The Hole Shebang

The Buckman Bagel Institute brings the old-world bagel back home.

Harley Leiber says it’s not the heat, it’s the humidity. When he makes bagels, he likes the cool, misty days—the ones Portland was known for before the weather got all screwy and Midwestern. But now in July, the dough is taxing his mixer in alarming ways. 

"This is the same mixer they would use in a commercial kitchen," he says. It still isn't enough. The glutinous bagel dough jams it up again, then again, then again. He's going to have to knead it the rest of the way by hand. 

Leiber is standing in the kitchen of the Buckman Bagel Institute, established in 2013. It's pretty much just his house. Leiber hung up a shingle—literally—on a 10-by-16-foot gardening shack he'd built himself in his yard three years before. And he wants to teach Portland to make bagels. 

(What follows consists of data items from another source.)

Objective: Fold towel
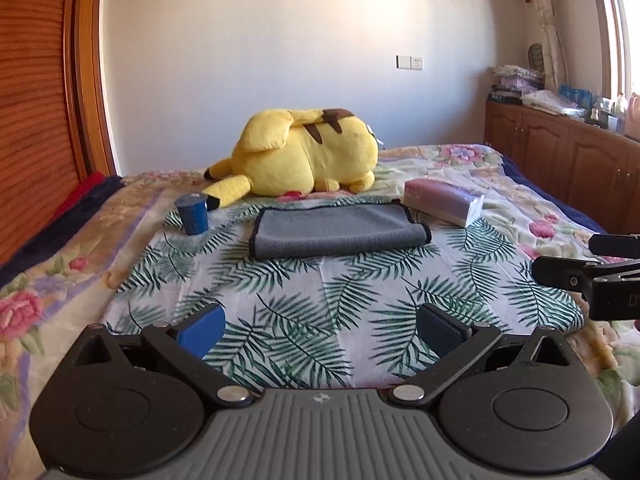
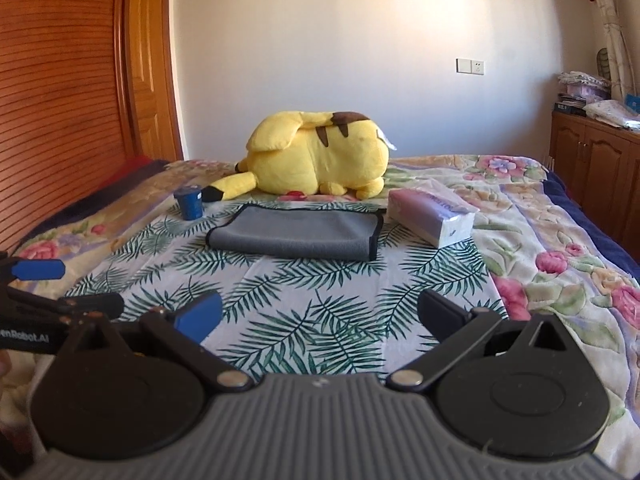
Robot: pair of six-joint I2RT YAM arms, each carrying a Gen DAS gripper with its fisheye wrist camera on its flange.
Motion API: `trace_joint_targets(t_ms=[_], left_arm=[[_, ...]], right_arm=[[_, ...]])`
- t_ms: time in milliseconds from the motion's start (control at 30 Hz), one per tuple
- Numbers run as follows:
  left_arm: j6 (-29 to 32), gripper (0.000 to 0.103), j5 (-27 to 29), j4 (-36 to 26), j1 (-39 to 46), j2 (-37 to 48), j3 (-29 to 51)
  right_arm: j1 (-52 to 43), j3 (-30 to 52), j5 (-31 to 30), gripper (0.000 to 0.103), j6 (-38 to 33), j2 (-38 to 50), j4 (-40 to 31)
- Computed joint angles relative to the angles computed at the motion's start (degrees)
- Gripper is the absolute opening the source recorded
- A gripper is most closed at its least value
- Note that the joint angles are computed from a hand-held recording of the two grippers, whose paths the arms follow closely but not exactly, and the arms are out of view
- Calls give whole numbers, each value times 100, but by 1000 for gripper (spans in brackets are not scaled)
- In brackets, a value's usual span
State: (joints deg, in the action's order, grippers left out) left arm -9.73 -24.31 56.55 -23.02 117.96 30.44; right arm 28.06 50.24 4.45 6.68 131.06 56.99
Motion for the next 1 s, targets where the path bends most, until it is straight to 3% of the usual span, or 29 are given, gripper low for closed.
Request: trace_joint_targets(t_ms=[1000], left_arm=[[218, 87, -465, 987, 6, -109, -397]], right_arm=[[9, -218, 325, 103, -111, 118, 839]])
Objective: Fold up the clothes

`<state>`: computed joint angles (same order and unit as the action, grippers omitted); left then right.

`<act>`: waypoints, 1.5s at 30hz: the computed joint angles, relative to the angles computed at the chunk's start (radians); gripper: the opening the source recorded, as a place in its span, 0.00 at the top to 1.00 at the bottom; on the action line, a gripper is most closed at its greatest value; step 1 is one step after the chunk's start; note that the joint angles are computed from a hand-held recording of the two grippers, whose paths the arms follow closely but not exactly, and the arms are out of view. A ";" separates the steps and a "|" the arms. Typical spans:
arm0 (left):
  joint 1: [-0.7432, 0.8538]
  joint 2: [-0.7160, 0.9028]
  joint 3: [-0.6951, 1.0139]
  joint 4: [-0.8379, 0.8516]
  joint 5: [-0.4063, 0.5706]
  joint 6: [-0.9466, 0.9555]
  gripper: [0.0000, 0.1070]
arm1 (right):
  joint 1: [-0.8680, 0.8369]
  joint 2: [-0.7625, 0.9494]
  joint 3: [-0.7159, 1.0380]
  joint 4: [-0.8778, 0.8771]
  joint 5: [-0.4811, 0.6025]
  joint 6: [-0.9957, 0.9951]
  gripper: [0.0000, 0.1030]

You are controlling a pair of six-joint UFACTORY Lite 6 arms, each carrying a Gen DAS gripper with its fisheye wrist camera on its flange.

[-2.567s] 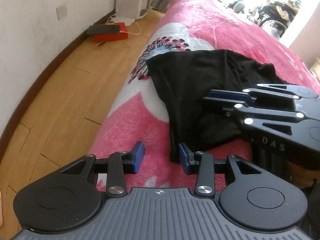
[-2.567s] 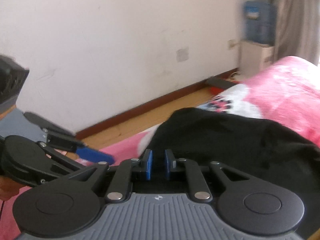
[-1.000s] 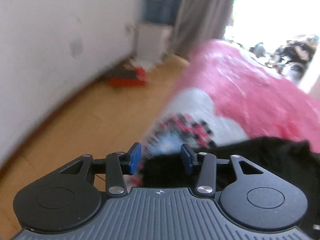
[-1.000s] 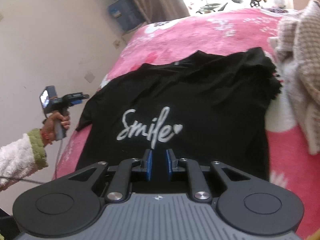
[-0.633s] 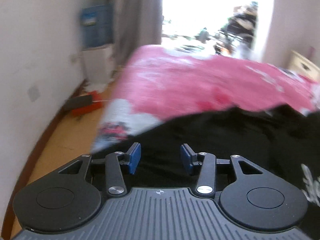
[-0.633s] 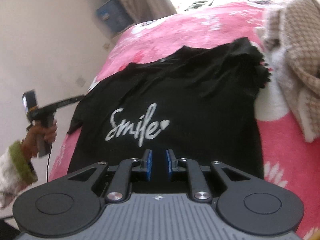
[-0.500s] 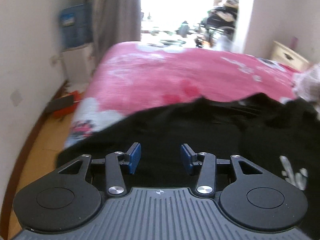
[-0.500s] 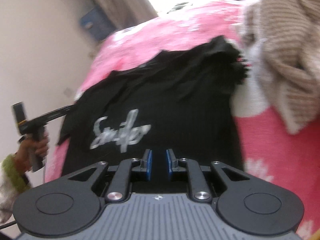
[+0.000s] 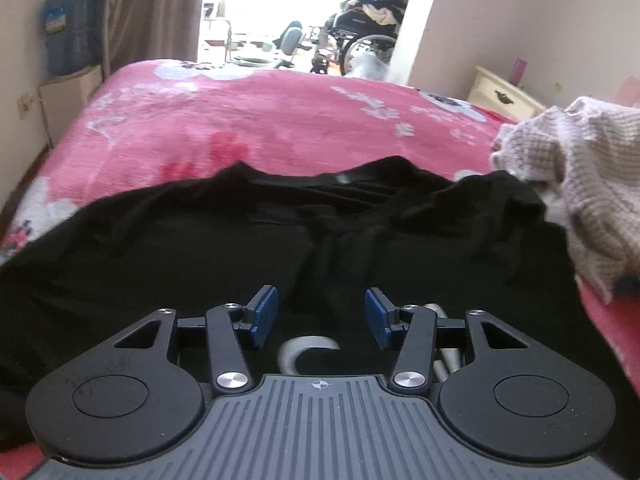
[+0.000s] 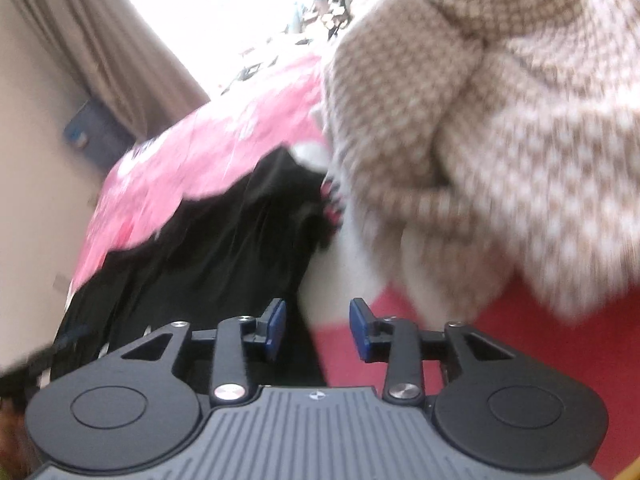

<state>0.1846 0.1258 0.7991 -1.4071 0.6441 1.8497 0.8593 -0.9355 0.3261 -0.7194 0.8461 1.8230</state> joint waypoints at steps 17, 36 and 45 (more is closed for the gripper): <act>-0.137 -0.054 -0.102 -0.011 -0.059 -0.025 0.53 | -0.322 0.465 -0.024 -0.425 -0.183 0.026 0.76; -0.118 -0.068 -0.096 0.124 -0.163 -0.130 0.53 | -1.119 1.245 0.642 -1.422 -0.583 0.116 0.86; -0.164 -0.068 -0.076 0.188 -0.234 -0.257 0.52 | -1.067 1.434 0.778 -1.477 -0.399 0.152 0.79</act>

"Go to Fred Meyer, it tastes like bread," says Leiber, who is both always in motion and continually talking in a low-key, affable patter. "Winco is good, I wish they'd boil them. To have that flavor—most bagels are made by commercial bakeries. They don't have the time that it takes. They cut corners. Bowery makes really good boiled bagels, but I think they're crazy. They must work 16 hours a day. No one in their right minds would make boiled bagels as a business."

The real bagels, for Leiber, take three days to make and use barley malt syrup rather than premixed flour. Their yeast is made from starter that sits for a day; the dough is then mixed and kneaded and hand-shaped before sitting again overnight in the refrigerator. The bagels are boiled before they are baked, which leads to rich flavor and a dense, glutinous texture that is nothing at all like bread.

"The taste is not subtle," he says. "It's very different."

He teaches classes, two or six people at time, for $30 a person. He's not doing it for money. Indeed, the robust 62-year-old is very serious about his retirement after years working in criminal justice and at SAIF Corp.—the state-owned insurance company that pays out workers' compensation claims—and limits the classes he'll teach to two a week so they don't start feeling like a job. 

After the fall of Kettelman, the city has indeed experienced a renaissance in boiled bagels—a list that includes Bowery, Henry Higgins, Spielman, and Bundy's. But for Leiber, it's a matter of reviving a lost tradition of making your own bagels at home, a craft begun in Poland and carried down through generations. 

He uses a family recipe culled from his sister Laurie, who also teaches bagel-making in San Francisco. Nonetheless, the two have now developed slight differences of opinion. (She likes 16 minutes in the oven after the boil. He prefers 18.)

"We're Eastern European Jews," he says. "We've always liked good bagels. Both grandparents are from Galicia and Poland. My grandmother made bagels, my father's mother. They were always in the family." He remembers, as a child in San Francisco, asking again and again if the bagels were ready. “They were never ready. You always had to wait for them.”      

The class focuses mostly on making the dough and requires only two basic skills: use of a measuring cup and a willingness to beat the crap out of a basketball-sized hunk of dough. Turns out I'm equipped. And when the little doughnuts of dough magically rise to the top of the boiling water after 15 seconds, the feeling is deeply gratifying. It's like passing a test of character—my soul has been weighed, and found pure.

Word about the Buckman Bagel Institute spreads mostly by word of mouth. Prospective students see Leiber on Facebook. An older woman saw his little sign while on her morning walk and called him.

"I accumulate people," he says. "I wait till I have four or five, and then you're sending them out in the world with this Old World technique.”